For Doug Penner, now 14, being part of the original drisapersen trial was a hopeful time; the drug enabled him to go on four-mile walks, climb stairs and even jump. For a 9-year old boy with Duchenne this was remarkable. For Doug’s parents this was a time of enormous hope.
Created by Prosena, drisapersen was then licensed to GlaxoSmithKline, reacquired by Prosena, who then ultimately sold drisapersen to BioMarin. This forced many boys like Doug to be taken off trials, only to be added and taken off again, causing setbacks in overall muscle strength.
BioMarin sought out FDA approval, but sadly, the FDA did not approve the drug and even sadder were the dashed hopes of boys like Doug and their families. Even though the drug showed valuable results for boys like Doug, it was no longer going to be available in the U.S.
Through the new nonprofit, CD Access, the drug was acquired by CureDuchenne and is now available to Duchenne patients in Canada who participated in a clinical trial for drisapersen through a Health Canada Special Access Programme. For a small number of Duchenne patients, this will be a huge step forward.
Doug’s father, Cam Penner, reported seeing declines in his endurance and strength within a few months of being off the drug. Six months without the drug and Doug was unable to climb stairs. Through CD Access, we are excited to share that Doug has been redosed. It’s not likely Doug will be able to return to the hikes he took as a 9-year old but he may regain endurance and strength.
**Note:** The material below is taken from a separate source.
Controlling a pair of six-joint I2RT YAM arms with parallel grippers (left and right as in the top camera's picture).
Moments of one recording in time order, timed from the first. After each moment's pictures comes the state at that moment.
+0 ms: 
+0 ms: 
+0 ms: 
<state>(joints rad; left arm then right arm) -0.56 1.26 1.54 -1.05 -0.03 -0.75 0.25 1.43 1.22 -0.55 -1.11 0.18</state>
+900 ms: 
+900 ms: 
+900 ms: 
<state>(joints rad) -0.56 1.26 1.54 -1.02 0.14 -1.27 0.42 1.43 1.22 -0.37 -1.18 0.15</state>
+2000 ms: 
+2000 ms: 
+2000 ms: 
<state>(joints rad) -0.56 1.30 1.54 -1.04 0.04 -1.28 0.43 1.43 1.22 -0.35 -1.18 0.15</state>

When battling a rare disease with no cure, any treatment that can arrest the progress of the disease is worth fighting for. Every boy with Duchenne is worth fighting for, even if we help them one-by-one. We can’t think of a better goal of an advocacy organization than to actually deliver therapies to patients.
At CureDuchenne, we believe in taking action to ensure that all boys with Duchenne have a chance to live life to the fullest. We never thought we’d be the owners of a medication but we will do whatever it takes to help boys with Duchenne, no matter where they live.
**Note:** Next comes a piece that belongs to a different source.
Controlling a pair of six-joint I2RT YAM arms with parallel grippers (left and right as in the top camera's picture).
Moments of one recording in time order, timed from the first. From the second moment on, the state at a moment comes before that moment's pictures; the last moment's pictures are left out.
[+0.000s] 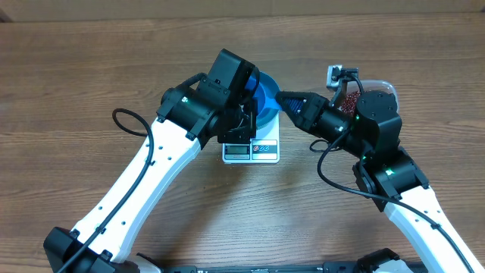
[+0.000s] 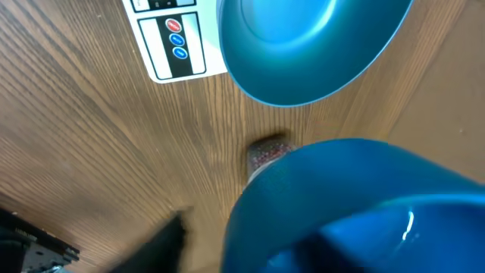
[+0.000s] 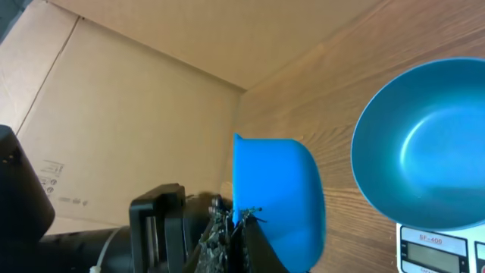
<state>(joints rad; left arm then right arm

Patients who participated in previous clinical trials for drisapersen in Canada can now receive drisapersen at Children’s Hospital of Western Ontario, Children’s Hospital of Eastern Ontario, Children’s & Women’s Health Centre of BC and potentially one additional site in Canada thanks to our efforts through CD Access.
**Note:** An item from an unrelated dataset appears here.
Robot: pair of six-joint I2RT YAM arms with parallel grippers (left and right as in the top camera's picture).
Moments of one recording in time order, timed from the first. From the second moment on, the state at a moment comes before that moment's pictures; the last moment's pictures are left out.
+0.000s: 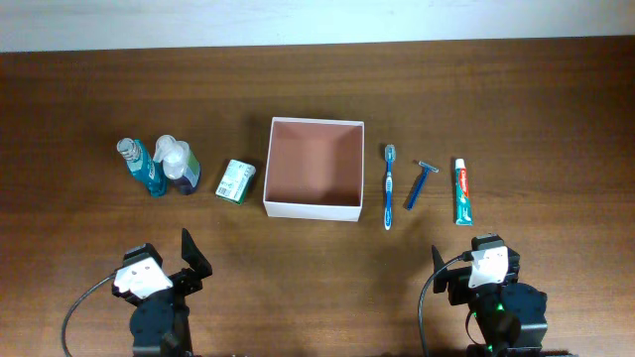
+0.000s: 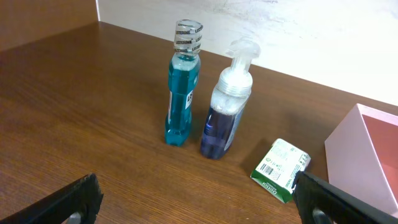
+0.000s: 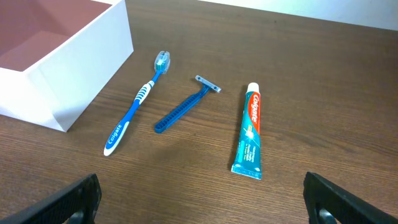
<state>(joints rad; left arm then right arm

The drisapersen journey has been full of ups and downs, from positive hopeful results for many patients to frustration and despair when the FDA declined to approve the drug. Through this we’ve learned so much about getting a treatment approved, and as a community we’ve shared in the triumphs for those boys whose lives were improved by this drug. In our mission to find a cure, we realize that detours like now owning drisapersen are important steps along the way. And, we feel proud that CD Access is positioned to help additional patients when an opportunity arises. When it comes to improving the lives of boys with Duchenne, we’ll do whatever it takes.